──────── RECORDS FOR THE TASK ────────

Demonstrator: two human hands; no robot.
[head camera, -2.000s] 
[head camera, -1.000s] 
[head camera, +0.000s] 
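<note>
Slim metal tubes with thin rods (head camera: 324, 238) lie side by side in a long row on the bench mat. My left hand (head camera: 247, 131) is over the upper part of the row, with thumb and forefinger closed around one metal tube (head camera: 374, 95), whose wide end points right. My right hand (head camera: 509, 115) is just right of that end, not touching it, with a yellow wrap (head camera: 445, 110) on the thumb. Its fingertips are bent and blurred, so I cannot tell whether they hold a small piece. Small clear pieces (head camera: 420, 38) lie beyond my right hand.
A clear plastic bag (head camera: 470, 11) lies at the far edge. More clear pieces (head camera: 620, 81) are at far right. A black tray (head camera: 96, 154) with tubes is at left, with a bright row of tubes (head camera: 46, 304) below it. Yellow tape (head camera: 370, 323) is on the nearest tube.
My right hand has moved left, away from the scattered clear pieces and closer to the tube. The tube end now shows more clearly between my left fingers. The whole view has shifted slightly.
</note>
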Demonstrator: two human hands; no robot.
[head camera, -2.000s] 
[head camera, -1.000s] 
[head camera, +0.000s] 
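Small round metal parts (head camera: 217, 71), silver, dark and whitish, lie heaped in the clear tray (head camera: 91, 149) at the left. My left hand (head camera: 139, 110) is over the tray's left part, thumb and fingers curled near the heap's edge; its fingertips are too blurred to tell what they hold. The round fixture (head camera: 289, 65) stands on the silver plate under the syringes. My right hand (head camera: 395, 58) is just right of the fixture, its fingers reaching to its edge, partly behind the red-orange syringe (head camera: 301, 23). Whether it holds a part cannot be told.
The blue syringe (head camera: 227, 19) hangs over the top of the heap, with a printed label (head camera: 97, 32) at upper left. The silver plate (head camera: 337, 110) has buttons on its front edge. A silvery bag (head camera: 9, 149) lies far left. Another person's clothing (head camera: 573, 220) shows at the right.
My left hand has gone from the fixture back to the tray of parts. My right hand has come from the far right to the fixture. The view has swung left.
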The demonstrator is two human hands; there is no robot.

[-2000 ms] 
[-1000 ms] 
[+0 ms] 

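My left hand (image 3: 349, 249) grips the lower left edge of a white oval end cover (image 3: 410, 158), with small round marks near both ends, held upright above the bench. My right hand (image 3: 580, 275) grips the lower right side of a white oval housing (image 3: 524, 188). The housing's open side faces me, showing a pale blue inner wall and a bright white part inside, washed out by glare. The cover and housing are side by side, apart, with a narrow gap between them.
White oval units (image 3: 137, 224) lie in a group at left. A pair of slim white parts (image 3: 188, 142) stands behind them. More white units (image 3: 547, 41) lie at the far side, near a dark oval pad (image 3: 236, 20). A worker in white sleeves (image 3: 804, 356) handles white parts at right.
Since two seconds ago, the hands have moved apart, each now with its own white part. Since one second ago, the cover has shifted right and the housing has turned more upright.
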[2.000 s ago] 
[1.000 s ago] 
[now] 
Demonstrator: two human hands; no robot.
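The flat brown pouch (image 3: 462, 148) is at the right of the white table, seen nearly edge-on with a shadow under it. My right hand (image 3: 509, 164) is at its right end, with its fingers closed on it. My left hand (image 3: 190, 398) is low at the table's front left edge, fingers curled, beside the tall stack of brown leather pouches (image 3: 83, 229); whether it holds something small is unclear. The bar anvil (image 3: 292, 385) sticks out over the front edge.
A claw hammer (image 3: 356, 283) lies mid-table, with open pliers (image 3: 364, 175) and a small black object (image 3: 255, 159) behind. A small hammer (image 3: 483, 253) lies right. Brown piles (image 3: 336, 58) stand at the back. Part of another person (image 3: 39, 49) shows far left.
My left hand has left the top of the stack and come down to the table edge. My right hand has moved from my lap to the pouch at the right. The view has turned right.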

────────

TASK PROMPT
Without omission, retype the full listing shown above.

ANSWER FOR THE TASK
Demonstrator: two human hands; no robot.
[head camera, -2.000s] 
[head camera, -1.000s] 
[head camera, +0.000s] 
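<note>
Slim metal tubes with thin rods (head camera: 324, 238) lie side by side in a long row on the bench mat. My left hand (head camera: 247, 131) is over the upper part of the row, with thumb and forefinger closed around one metal tube (head camera: 374, 95), whose wide end points right. My right hand (head camera: 509, 115) is just right of that end, not touching it, with a yellow wrap (head camera: 445, 110) on the thumb. Its fingertips are bent and blurred, so I cannot tell whether they hold a small piece. Small clear pieces (head camera: 420, 38) lie beyond my right hand.
A clear plastic bag (head camera: 470, 11) lies at the far edge. More clear pieces (head camera: 620, 81) are at far right. A black tray (head camera: 96, 154) with tubes is at left, with a bright row of tubes (head camera: 46, 304) below it. Yellow tape (head camera: 370, 323) is on the nearest tube.
My right hand has moved left, away from the scattered clear pieces and closer to the tube. The tube end now shows more clearly between my left fingers. The whole view has shifted slightly.
</note>
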Demonstrator: two human hands; no robot.
[head camera, -2.000s] 
[head camera, -1.000s] 
[head camera, +0.000s] 
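Small round metal parts (head camera: 217, 71), silver, dark and whitish, lie heaped in the clear tray (head camera: 91, 149) at the left. My left hand (head camera: 139, 110) is over the tray's left part, thumb and fingers curled near the heap's edge; its fingertips are too blurred to tell what they hold. The round fixture (head camera: 289, 65) stands on the silver plate under the syringes. My right hand (head camera: 395, 58) is just right of the fixture, its fingers reaching to its edge, partly behind the red-orange syringe (head camera: 301, 23). Whether it holds a part cannot be told.
The blue syringe (head camera: 227, 19) hangs over the top of the heap, with a printed label (head camera: 97, 32) at upper left. The silver plate (head camera: 337, 110) has buttons on its front edge. A silvery bag (head camera: 9, 149) lies far left. Another person's clothing (head camera: 573, 220) shows at the right.
My left hand has gone from the fixture back to the tray of parts. My right hand has come from the far right to the fixture. The view has swung left.
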The demonstrator is two human hands; there is no robot.

[-2000 ms] 
[-1000 ms] 
[+0 ms] 

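My left hand (image 3: 349, 249) grips the lower left edge of a white oval end cover (image 3: 410, 158), with small round marks near both ends, held upright above the bench. My right hand (image 3: 580, 275) grips the lower right side of a white oval housing (image 3: 524, 188). The housing's open side faces me, showing a pale blue inner wall and a bright white part inside, washed out by glare. The cover and housing are side by side, apart, with a narrow gap between them.
White oval units (image 3: 137, 224) lie in a group at left. A pair of slim white parts (image 3: 188, 142) stands behind them. More white units (image 3: 547, 41) lie at the far side, near a dark oval pad (image 3: 236, 20). A worker in white sleeves (image 3: 804, 356) handles white parts at right.
Since two seconds ago, the hands have moved apart, each now with its own white part. Since one second ago, the cover has shifted right and the housing has turned more upright.
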[2.000 s ago] 
[1.000 s ago] 
[now] 
Demonstrator: two human hands; no robot.
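The flat brown pouch (image 3: 462, 148) is at the right of the white table, seen nearly edge-on with a shadow under it. My right hand (image 3: 509, 164) is at its right end, with its fingers closed on it. My left hand (image 3: 190, 398) is low at the table's front left edge, fingers curled, beside the tall stack of brown leather pouches (image 3: 83, 229); whether it holds something small is unclear. The bar anvil (image 3: 292, 385) sticks out over the front edge.
A claw hammer (image 3: 356, 283) lies mid-table, with open pliers (image 3: 364, 175) and a small black object (image 3: 255, 159) behind. A small hammer (image 3: 483, 253) lies right. Brown piles (image 3: 336, 58) stand at the back. Part of another person (image 3: 39, 49) shows far left.
My left hand has left the top of the stack and come down to the table edge. My right hand has moved from my lap to the pouch at the right. The view has turned right.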

The exercise ends with this answer.